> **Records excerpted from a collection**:
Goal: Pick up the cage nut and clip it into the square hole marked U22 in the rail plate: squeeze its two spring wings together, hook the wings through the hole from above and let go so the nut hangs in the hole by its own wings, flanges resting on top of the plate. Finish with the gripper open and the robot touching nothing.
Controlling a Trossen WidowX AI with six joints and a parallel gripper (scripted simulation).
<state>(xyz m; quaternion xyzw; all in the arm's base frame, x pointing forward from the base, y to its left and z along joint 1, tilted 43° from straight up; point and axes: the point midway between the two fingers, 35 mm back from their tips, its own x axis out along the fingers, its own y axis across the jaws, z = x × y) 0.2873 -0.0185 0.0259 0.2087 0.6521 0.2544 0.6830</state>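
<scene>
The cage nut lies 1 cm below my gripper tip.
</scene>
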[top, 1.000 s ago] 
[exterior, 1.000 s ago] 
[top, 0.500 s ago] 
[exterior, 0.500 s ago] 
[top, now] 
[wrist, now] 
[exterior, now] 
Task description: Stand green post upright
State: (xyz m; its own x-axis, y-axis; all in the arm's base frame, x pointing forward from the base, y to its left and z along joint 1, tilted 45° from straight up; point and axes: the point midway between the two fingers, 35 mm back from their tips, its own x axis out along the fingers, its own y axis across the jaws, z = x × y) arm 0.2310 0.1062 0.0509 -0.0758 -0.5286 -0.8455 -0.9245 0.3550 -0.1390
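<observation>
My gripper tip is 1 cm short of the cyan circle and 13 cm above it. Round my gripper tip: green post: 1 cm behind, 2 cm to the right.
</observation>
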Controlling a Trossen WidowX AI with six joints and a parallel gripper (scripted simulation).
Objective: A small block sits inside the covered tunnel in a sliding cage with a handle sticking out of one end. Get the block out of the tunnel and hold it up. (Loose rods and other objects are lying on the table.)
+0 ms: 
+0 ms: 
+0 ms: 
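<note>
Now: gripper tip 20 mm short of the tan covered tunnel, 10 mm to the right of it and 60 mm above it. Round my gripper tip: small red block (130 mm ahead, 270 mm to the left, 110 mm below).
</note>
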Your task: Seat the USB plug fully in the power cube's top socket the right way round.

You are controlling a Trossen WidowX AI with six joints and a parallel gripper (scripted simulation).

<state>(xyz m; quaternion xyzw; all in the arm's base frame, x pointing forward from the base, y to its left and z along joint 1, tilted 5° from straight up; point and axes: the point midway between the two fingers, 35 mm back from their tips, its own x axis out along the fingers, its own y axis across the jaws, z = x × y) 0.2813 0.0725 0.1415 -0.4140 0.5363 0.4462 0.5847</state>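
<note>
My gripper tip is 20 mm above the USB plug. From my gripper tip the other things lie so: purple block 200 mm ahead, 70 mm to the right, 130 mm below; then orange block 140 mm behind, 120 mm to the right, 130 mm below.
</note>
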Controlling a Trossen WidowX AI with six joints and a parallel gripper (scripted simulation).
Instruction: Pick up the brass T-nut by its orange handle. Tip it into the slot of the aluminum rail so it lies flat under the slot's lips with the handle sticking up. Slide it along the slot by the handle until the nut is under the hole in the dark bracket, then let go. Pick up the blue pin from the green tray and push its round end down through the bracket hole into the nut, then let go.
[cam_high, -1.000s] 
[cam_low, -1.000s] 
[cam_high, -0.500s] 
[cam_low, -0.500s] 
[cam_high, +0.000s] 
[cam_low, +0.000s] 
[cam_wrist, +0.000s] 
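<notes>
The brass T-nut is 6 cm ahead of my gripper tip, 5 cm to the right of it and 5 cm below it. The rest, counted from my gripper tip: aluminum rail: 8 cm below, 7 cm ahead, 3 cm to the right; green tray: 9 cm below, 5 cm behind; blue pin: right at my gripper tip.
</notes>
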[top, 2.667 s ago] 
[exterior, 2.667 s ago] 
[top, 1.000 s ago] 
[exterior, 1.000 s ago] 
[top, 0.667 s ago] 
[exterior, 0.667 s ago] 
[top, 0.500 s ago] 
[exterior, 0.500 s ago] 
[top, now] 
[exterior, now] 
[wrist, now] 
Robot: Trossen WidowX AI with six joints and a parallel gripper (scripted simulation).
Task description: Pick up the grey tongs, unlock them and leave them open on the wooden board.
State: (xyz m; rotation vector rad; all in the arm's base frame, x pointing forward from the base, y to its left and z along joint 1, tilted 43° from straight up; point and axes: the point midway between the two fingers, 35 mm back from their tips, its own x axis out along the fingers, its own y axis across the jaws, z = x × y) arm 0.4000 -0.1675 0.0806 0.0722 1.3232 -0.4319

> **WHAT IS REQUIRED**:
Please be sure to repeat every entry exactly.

> **ANSWER BELOW**:
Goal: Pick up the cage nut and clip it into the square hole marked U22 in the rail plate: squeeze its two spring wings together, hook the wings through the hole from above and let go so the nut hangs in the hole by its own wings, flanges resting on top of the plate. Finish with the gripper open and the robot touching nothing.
Controlling a Trossen WidowX AI with six joints and a parallel gripper (scripted simulation).
<state>(xyz m; quaternion xyzw; all in the arm's base frame, x pointing forward from the base, y to its left and z along joint 1, tilted 43° from straight up; point and axes: the point midway between the two fingers, 35 mm back from their tips, its own x axis out along the fingers, its own y axis across the jaws, z = x × y) 0.2873 -0.0185 0.0259 0.2087 0.6521 0.2544 0.6830</state>
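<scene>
The cage nut lies 1 cm below my gripper tip.
</scene>
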[top, 1.000 s ago] 
[exterior, 1.000 s ago] 
[top, 0.500 s ago] 
[exterior, 0.500 s ago] 
[top, now] 
[wrist, now] 
[exterior, now] 
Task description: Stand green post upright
State: (xyz m; its own x-axis, y-axis; all in the arm's base frame, x pointing forward from the base, y to its left and z along joint 1, tilted 45° from straight up; point and axes: the point midway between the two fingers, 35 mm back from their tips, its own x axis out along the fingers, its own y axis across the jaws, z = x × y) arm 0.2310 0.1062 0.0509 -0.0758 -0.5286 -0.8455 -0.9245 0.3550 -0.1390
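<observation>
My gripper tip is 1 cm short of the cyan circle and 13 cm above it. Round my gripper tip: green post: 1 cm behind, 2 cm to the right.
</observation>
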Controlling a Trossen WidowX AI with six joints and a parallel gripper (scripted simulation).
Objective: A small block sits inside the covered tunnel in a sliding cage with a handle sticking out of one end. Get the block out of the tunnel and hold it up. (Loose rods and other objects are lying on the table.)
+0 ms: 
+0 ms: 
+0 ms: 
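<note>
Now: gripper tip 20 mm short of the tan covered tunnel, 10 mm to the right of it and 60 mm above it. Round my gripper tip: small red block (130 mm ahead, 270 mm to the left, 110 mm below).
</note>
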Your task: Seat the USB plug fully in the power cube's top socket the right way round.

You are controlling a Trossen WidowX AI with six joints and a parallel gripper (scripted simulation).

<state>(xyz m; quaternion xyzw; all in the arm's base frame, x pointing forward from the base, y to its left and z along joint 1, tilted 5° from straight up; point and axes: the point midway between the two fingers, 35 mm back from their tips, its own x axis out along the fingers, its own y axis across the jaws, z = x × y) 0.2813 0.0725 0.1415 -0.4140 0.5363 0.4462 0.5847</state>
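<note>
My gripper tip is 20 mm above the USB plug. From my gripper tip the other things lie so: purple block 200 mm ahead, 70 mm to the right, 130 mm below; then orange block 140 mm behind, 120 mm to the right, 130 mm below.
</note>
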Controlling a Trossen WidowX AI with six joints and a parallel gripper (scripted simulation).
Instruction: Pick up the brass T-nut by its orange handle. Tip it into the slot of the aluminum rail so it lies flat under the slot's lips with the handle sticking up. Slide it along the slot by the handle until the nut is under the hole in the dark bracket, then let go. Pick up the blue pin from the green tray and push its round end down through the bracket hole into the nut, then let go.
[cam_high, -1.000s] 
[cam_low, -1.000s] 
[cam_high, -0.500s] 
[cam_low, -0.500s] 
[cam_high, +0.000s] 
[cam_low, +0.000s] 
[cam_wrist, +0.000s] 
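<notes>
The brass T-nut is 6 cm ahead of my gripper tip, 5 cm to the right of it and 5 cm below it. The rest, counted from my gripper tip: aluminum rail: 8 cm below, 7 cm ahead, 3 cm to the right; green tray: 9 cm below, 5 cm behind; blue pin: right at my gripper tip.
</notes>
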[top, 2.667 s ago] 
[exterior, 2.667 s ago] 
[top, 1.000 s ago] 
[exterior, 1.000 s ago] 
[top, 0.667 s ago] 
[exterior, 0.667 s ago] 
[top, 0.500 s ago] 
[exterior, 0.500 s ago] 
[top, now] 
[exterior, now] 
[wrist, now] 
Robot: Trossen WidowX AI with six joints and a parallel gripper (scripted simulation).
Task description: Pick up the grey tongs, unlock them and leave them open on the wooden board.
State: (xyz m; rotation vector rad; all in the arm's base frame, x pointing forward from the base, y to its left and z along joint 1, tilted 43° from straight up; point and axes: the point midway between the two fingers, 35 mm back from their tips, its own x axis out along the fingers, its own y axis across the jaws, z = x × y) arm 0.4000 -0.1675 0.0806 0.0722 1.3232 -0.4319

The output for this exercise is finished.